__ACTIVITY__. Repeat the data below exactly, dropping any pictures it holds.

__MATERIAL FOR THIS TASK__.

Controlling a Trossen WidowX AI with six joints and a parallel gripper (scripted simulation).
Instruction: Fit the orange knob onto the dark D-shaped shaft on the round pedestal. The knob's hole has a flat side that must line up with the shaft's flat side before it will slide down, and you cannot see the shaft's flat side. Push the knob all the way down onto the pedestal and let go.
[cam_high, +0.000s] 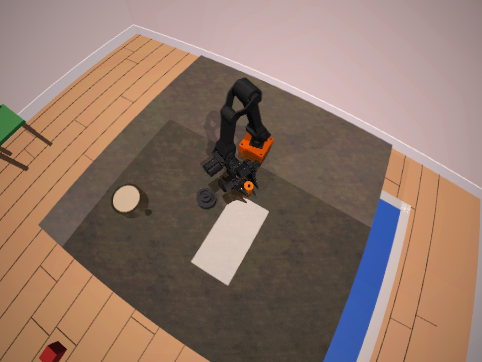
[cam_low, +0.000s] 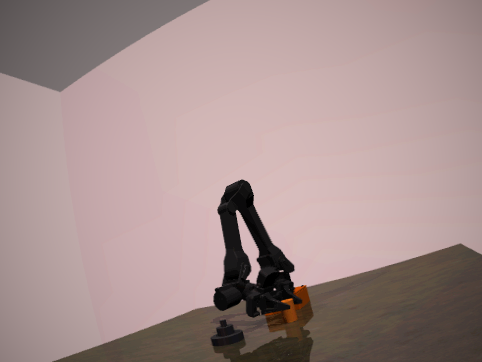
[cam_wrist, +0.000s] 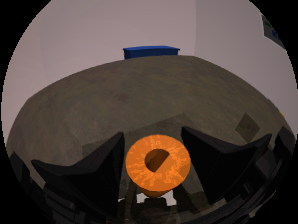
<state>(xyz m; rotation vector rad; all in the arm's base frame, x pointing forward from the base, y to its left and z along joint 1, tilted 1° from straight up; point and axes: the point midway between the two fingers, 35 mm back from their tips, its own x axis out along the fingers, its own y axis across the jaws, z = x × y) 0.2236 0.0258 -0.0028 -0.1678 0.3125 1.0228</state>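
The orange knob is 20 mm behind my gripper tip, 30 mm to the right of it and 20 mm below it. The rest, counted from my gripper tip: dark round pedestal: 80 mm ahead, 180 mm to the right, 10 mm below.
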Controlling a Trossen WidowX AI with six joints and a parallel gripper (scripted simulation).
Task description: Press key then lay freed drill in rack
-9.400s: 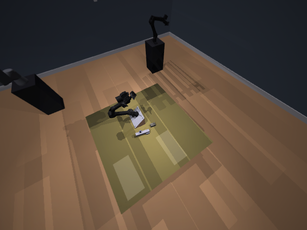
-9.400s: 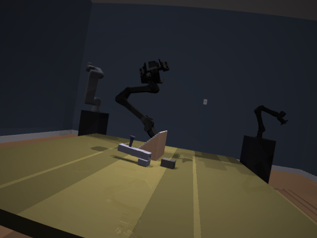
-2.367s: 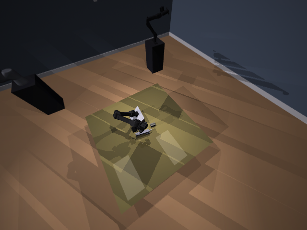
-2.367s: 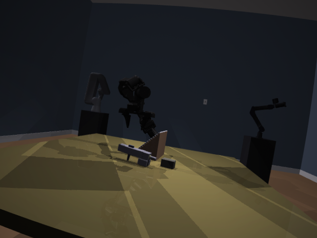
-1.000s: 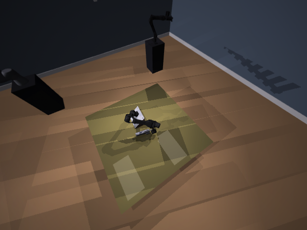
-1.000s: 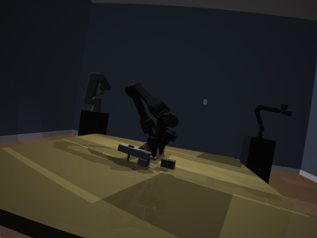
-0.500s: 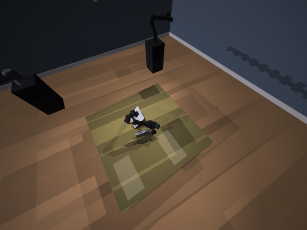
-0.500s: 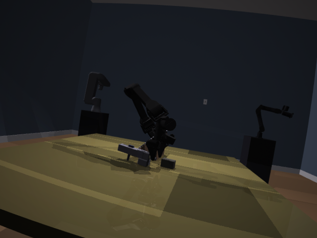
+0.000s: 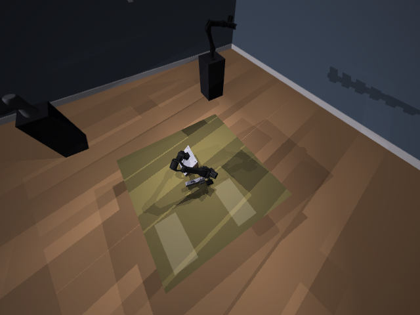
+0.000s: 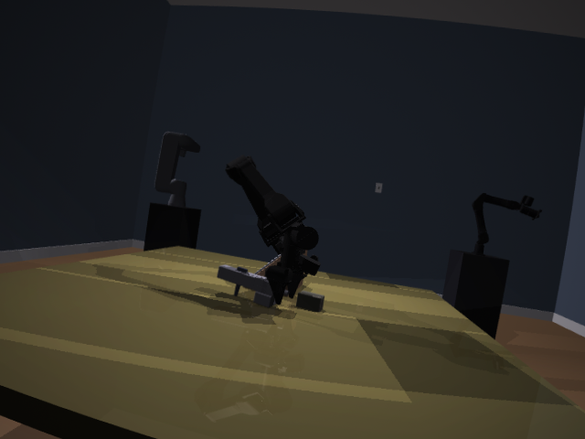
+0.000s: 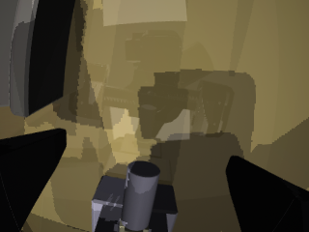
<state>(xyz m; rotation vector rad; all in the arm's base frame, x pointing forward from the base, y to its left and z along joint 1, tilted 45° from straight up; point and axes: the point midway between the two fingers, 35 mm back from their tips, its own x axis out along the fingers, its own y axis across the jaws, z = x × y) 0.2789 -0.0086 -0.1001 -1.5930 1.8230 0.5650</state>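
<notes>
My gripper tip is 60 mm to the left of the drill, 30 mm below it and 10 mm past it. Round my gripper tip: dark key 140 mm to the right, 30 mm behind, 30 mm above; dark block 70 mm behind, 60 mm to the left; grey block-shaped holder 120 mm to the right, 20 mm behind, 20 mm above.
</notes>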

__OUTPUT OF THE EXERCISE__.
Controlling a Trossen WidowX AI with six joints and a parallel gripper (scripted simulation).
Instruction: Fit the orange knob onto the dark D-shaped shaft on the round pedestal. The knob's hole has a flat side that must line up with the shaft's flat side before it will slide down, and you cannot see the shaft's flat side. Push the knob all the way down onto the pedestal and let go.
[cam_high, +0.000s] 
[cam_low, +0.000s] 
[cam_wrist, +0.000s] 
<state>(xyz m; rotation vector rad; all in the arm's base frame, x pointing forward from the base, y to its left and z along joint 1, tilted 1° from straight up; point and axes: the point midway between the two fingers, 35 mm back from their tips, its own x axis out along the fingers, its own y axis across the jaws, z = x × y) 0.2236 0.0258 -0.0028 -0.1678 0.3125 1.0228</state>
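The orange knob is 20 mm behind my gripper tip, 30 mm to the right of it and 20 mm below it. The rest, counted from my gripper tip: dark round pedestal: 80 mm ahead, 180 mm to the right, 10 mm below.
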Controlling a Trossen WidowX AI with six joints and a parallel gripper (scripted simulation).
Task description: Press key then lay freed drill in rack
-9.400s: 
-9.400s: 
-2.367s: 
-2.367s: 
-1.000s: 
-1.000s: 
-0.500s: 
-0.500s: 
+0.000s: 
+0.000s: 
+0.000s: 
<state>(xyz m; rotation vector rad; all in the arm's base frame, x pointing forward from the base, y to its left and z along joint 1, tilted 45° from straight up; point and axes: the point midway between the two fingers, 35 mm back from their tips, its own x axis out along the fingers, its own y axis across the jaws, z = x × y) 0.2789 -0.0086 -0.1001 -1.5930 1.8230 0.5650</state>
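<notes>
My gripper tip is 60 mm to the left of the drill, 30 mm below it and 10 mm past it. Round my gripper tip: dark key 140 mm to the right, 30 mm behind, 30 mm above; dark block 70 mm behind, 60 mm to the left; grey block-shaped holder 120 mm to the right, 20 mm behind, 20 mm above.
</notes>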

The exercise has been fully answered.